After the completion of all routine laboratory testing, residual serum was stored at −80 °C until batched analysis, avoiding repeated freeze-thaw cycles. Biochemical parameters of blood serum were evaluated using the ARCHITECT c8000 analyzer (Abbott, Chicago, IL, USA) according to the standard methods using reagents from the same manufacturer. PTH levels were assessed by the electrochemiluminescence immunoassay (ELECSYS, Roche, Basel, Switzerland). Serum DBP and free 25OH-D levels were measured by enzyme-linked immunosorbent assay (ELISA) using commercial kits (Immundiagnostik AG, Bensheim, Germany, and DIAsource, ImmunoAssays S.A., Louvain-la-Neuve, Belgium respectively). The assay used for DBP levels assessment (Immundiagnostik AG, Bensheim, Germany) has a 3.3% intra- and inter-assay coefficient of variation (CV), the limit of blank is equal 0.154 mg/L, and the limit of detection is equal 0.944 mg/L. The assay used for free 25(OH)D levels assessment (DIAsource, ImmunoAssays S.A., Belgium) has 4.9% intra-assay CV and 5.9 inter-assay CV; the limit of blank is equal to 1.5 pg/mL and the limit of detection is equal 2.4 pg/mL. The limit of blank is defined as the highest measurement result that is likely to be observed (with a stated probability) for a blank sample, the limit of detection is defined as the lowest amount of analyte in a sample which can be detected but not necessarily quantitated as an exact value.

The serum levels of vitamin D metabolites (25OH-D3, 25OH-D2, 1,25(OH)2D3, 3-epi-25OH-D3, 24,25(OH)2D3, and D3) were determined by ultra-high performance liquid chromatography in combination with tandem mass spectrometry (UPLC-MS/MS) using an in-house developed method, described earlier [66]. With this technique, the laboratory participates in the DEQAS quality assurance program (lab code 2388) and the results fall within the target range for the analysis of 25OH-D and 1,25(OH)2D metabolites in human serum (Supporting Information, Figures S1 and S2).

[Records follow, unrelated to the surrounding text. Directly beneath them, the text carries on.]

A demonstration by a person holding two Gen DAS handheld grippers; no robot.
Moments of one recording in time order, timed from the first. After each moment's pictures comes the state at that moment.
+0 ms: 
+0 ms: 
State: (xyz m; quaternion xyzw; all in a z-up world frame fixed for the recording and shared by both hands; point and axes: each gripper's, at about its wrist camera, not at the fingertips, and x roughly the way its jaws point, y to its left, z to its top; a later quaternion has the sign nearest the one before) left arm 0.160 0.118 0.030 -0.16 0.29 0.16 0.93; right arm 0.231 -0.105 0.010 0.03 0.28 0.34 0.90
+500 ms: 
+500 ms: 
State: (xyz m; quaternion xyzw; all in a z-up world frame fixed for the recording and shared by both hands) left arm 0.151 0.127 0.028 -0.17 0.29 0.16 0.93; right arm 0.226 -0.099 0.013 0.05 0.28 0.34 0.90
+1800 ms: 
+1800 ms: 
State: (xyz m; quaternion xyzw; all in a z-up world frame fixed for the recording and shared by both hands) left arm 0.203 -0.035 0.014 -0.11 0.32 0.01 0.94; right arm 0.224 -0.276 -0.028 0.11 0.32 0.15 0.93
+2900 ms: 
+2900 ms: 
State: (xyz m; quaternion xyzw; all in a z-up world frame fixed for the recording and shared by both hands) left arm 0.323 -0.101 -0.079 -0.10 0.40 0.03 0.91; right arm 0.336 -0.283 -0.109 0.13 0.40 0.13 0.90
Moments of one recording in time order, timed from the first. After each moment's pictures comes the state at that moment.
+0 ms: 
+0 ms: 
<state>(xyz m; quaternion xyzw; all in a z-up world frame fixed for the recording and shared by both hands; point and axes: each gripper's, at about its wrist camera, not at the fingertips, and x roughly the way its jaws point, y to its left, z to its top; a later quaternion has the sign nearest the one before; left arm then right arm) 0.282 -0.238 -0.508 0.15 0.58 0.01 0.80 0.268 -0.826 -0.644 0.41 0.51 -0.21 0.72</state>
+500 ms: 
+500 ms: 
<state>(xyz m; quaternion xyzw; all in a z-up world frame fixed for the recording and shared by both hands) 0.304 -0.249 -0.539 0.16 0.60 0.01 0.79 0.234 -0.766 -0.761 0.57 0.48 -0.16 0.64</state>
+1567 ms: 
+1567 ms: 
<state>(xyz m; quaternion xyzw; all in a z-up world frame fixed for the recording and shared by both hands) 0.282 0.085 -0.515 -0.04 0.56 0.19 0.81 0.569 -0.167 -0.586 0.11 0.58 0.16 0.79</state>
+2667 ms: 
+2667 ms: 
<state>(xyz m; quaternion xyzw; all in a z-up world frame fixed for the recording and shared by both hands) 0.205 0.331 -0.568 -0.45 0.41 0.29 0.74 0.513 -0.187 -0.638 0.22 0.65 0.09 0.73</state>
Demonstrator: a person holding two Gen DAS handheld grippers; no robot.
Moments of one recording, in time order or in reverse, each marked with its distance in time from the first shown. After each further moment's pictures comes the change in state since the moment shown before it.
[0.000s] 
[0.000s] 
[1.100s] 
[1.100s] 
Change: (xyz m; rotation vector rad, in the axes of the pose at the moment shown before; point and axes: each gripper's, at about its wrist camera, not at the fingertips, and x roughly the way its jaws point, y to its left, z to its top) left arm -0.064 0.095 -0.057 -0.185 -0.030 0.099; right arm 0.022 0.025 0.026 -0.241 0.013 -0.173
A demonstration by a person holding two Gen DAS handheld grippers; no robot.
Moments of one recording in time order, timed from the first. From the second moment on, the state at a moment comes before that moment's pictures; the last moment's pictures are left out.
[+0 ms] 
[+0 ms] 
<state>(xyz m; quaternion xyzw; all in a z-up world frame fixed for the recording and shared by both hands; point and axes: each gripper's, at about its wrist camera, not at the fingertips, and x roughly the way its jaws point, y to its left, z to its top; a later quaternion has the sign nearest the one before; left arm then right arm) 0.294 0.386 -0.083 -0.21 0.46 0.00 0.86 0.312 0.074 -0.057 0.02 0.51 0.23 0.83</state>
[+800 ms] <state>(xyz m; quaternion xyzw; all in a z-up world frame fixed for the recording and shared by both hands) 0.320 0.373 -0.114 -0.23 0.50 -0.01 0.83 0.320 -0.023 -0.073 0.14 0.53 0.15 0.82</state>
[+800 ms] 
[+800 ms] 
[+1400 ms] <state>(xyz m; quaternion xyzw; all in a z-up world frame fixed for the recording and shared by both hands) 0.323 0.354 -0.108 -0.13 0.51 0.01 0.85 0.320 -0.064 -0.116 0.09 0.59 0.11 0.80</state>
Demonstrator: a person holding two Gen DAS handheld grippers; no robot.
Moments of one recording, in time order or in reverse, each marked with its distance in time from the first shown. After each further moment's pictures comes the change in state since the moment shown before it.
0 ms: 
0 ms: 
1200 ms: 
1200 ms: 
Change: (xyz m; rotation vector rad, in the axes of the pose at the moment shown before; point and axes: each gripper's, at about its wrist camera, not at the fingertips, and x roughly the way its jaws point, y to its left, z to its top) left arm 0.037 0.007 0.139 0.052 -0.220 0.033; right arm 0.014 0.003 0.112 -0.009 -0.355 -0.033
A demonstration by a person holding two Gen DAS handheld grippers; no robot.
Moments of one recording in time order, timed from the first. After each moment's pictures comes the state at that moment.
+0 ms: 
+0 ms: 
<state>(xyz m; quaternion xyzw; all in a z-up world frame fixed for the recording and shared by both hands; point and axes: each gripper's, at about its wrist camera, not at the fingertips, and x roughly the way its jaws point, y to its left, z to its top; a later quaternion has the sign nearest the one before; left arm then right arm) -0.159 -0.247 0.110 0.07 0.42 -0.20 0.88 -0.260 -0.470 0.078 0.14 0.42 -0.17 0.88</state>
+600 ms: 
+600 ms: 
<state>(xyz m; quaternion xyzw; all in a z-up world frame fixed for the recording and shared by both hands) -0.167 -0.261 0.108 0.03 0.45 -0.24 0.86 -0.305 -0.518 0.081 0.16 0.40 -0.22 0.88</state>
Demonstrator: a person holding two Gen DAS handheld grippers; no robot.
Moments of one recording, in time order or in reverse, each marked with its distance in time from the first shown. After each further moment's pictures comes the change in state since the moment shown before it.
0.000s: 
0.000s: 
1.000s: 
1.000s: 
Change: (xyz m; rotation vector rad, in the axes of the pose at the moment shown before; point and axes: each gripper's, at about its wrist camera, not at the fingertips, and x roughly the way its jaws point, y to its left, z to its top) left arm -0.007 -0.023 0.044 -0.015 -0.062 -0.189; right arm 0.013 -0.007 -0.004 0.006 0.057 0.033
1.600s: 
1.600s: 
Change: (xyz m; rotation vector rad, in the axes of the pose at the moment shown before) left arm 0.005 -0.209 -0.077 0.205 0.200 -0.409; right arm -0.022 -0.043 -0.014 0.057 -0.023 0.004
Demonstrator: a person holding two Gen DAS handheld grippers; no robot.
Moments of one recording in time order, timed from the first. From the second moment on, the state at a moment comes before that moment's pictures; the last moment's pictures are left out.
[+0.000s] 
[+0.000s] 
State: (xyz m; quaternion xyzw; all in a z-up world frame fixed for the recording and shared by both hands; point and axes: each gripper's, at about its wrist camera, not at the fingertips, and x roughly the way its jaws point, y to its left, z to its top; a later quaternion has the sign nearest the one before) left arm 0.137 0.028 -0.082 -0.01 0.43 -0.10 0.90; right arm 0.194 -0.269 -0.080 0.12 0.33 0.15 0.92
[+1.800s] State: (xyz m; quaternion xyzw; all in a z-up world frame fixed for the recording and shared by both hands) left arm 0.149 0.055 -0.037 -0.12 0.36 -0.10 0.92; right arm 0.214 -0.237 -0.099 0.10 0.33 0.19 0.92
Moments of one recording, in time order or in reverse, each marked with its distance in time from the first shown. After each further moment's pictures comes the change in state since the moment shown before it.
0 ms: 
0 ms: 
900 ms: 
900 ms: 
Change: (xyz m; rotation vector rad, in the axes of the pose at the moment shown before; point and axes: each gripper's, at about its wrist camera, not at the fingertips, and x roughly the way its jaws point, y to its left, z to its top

Albumin-adjusted serum calcium levels were calculated using the formula [67] total plasma calcium (mmol/L) = measured total plasma calcium (mmol/L) + 0.02 × (40 − measured plasma albumin (g/L)).

4.3. Statistical Analysis

Statistical analysis was performed using Statistica version 10.0 (StatSoft, Tulsa, OK, USA). All data were analyzed with non-parametric statistics and expressed as median [interquartile range], absolute values (percentages), or ratios. Mann–Whitney U-test and Fisher’s exact two-tailed test were used for comparisons between the two groups. Wilcoxon test was performed to evaluate changes in indices during follow-up. A p-value of less than 0.05 was considered statistically significant.

5. Conclusions

Taking into account all the limitations, this is the first study to our knowledge aimed at the comprehensive evaluation of vitamin D metabolism in COVID-19. Our data suggest that hospitalized patients with an acute course of COVID-19 have profound abnormalities in the metabolism of vitamin D apart from very low levels of 25OH-D (in particular, an increase in circulating active vitamin D metabolite and an increase in DBP levels) regardless of the clinical course of the disease. These alterations might likely exacerbate existing vitamin D deficiency and its negative impact.